We owe it to the wise fraternity in society for spelling out proverbs and idioms that carry clinching messages that not only portray the many side to human character but also remind us about common human frailties. The idiom Two is company, three is crowd puts paid to the commonly stated gregarious nature of human beings. In the life of those who outlive their spouse, the prospect of living alone looms large. Given reasonably good health, not to be active either physically or mentally or socially results in loneliness and even depression.

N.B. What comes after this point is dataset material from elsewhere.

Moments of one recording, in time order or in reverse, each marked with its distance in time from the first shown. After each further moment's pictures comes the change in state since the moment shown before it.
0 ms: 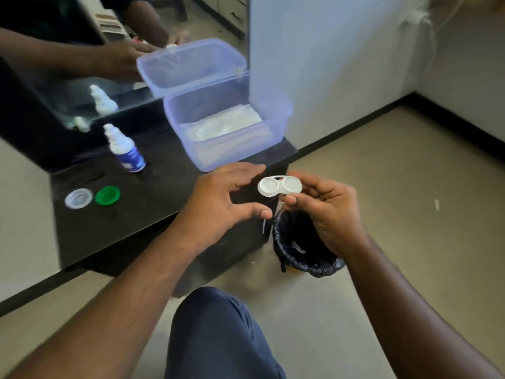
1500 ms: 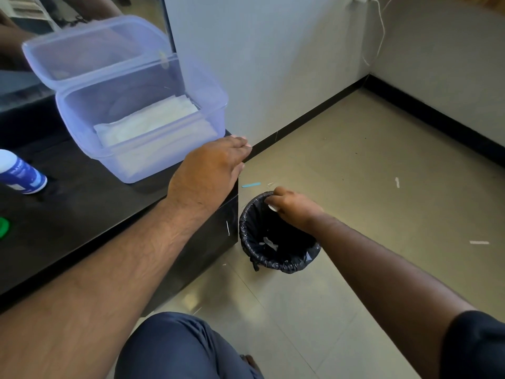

The saying that sharing life’s experiences of sadness with others reduces the load on one’s mind by half while sharing experiences of joy doubles the enlivening spirit. Centuries of traditions marked by various festivals of the land and customs of its people bringing together the diverse sections of society have been the hallmark of India’s culture still intact in rural parts but fading in urban spaces. The most visible difference between the urbanites and the rustics is the lack of amity between neighbours in the bustling cities of the country, a familiar scenario in the western countries. The colonial rule of India by the British is often discredited for the divide-n-rule style of governing the land and its people, stoking mutual hatred among the people following different faiths and identified under various ethnicity, resulting in feeling of isolation amidst the masses.
Now, it is the same Britain where the administration has launched an initiative to tackle isolation and loneliness, said to be bugging an estimated nine million people in that country. According to a report published by a widely read daily last week, the British government has appointed its first ever Minister for Loneliness to help address the need of the target sections in the population, particularly the elderly.